Cambridge Antibody Technology (CAT)
* CAT is a leader in the discovery and development of human
therapeutic antibodies and has an advanced proprietary platform
technology for rapidly isolating human monoclonal antibodies using
phage display systems. CAT has extensive phage antibody libraries,
currently incorporating more than 100 billion distinct antibodies.
These libraries form the basis for the Company's strategy to develop a
portfolio of antibody-based drugs.
* CAT is a UK biotechnology company based near Cambridge, England. CAT
currently employs around 280 people.
* Six CAT-derived human therapeutic antibodies are at various stages of
clinical trials, with a seventh CAT-derived antibody, D2E7, having
been submitted for regulatory review by Abbott (responsible for
development and marketing) following the completion of Phase III
trials.
* CAT has alliances with a large number of pharmaceutical and
biotechnology companies to discover, develop and commercialize human
monoclonal antibody-based products. CAT has also licensed its
proprietary human phage antibody libraries to several companies for
target validation and drug discovery. CAT's collaborators include:
Abbott, Amrad, Elan, Genzyme, Human Genome Sciences, Immunex,
Merck & Co, Pharmacia and Wyeth Research.

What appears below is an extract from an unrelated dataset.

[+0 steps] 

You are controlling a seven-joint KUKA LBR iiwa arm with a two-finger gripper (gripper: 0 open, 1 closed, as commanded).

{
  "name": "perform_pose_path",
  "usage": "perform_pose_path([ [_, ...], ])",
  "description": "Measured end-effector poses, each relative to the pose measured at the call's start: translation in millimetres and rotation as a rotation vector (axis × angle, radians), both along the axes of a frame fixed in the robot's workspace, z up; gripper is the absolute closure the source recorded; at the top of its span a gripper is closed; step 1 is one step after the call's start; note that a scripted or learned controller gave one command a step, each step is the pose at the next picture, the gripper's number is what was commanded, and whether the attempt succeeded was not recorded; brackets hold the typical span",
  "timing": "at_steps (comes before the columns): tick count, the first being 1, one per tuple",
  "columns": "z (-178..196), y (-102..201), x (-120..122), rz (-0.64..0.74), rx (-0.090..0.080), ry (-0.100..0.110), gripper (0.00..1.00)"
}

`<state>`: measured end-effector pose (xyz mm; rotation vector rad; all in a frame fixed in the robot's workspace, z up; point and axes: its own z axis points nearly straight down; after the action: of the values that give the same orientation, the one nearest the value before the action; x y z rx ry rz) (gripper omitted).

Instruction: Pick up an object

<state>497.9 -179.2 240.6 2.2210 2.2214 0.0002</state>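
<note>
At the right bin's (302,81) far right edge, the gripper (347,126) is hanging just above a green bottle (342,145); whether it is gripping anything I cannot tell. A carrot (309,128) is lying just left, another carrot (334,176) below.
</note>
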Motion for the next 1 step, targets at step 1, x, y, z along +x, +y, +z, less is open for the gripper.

* CAT is listed on the London Stock Exchange and on NASDAQ since June
2001. CAT raised #41m in its IPO in March 1997 and 93m pounds in a
secondary offering in March 2000.

Glossary
* Negative regulator: Controls by inhibiting normal biological function
* Superfamily of proteins: A large group of proteins with similar
structure and function derived from a common evolutionary ancestor.
* Nasal patency: The openness, or lack of blockages, in the airways of
the nose.
* Potent: The measure of the effectiveness of a drug related to its
concentration.
* Eosinophil: A type of white blood cell particularly involved in
allergic disorders.
* Mast cells: Granular cells found in connective tissue. They release
substances such as histamine and heparin in response to allergic or
immune reactions.
* IND (Investigational New Drug): License granted by the US Food and
Drug Administration (FDA) to allow testing of a new drug in humans.

Application of the Safe Harbor of the Private Securities Litigation Reform Act of 1995: This press release contains statements about CAT that are forward-looking statements. All statements other than statements of historical facts included in this press release may be forward-looking statements within the meaning of Section 21E of the US Securities Exchange Act of 1934.
These forward-looking statements are based on numerous assumptions regarding CAT's present and future business strategies and the environment in which CAT will operate in the future. Certain factors that could cause CAT's actual results, performance or achievements to differ materially from those in the forward looking statements include: market conditions, CAT's ability to enter into and maintain collaborative arrangements, success of product candidates in clinical trials, regulatory developments and competition.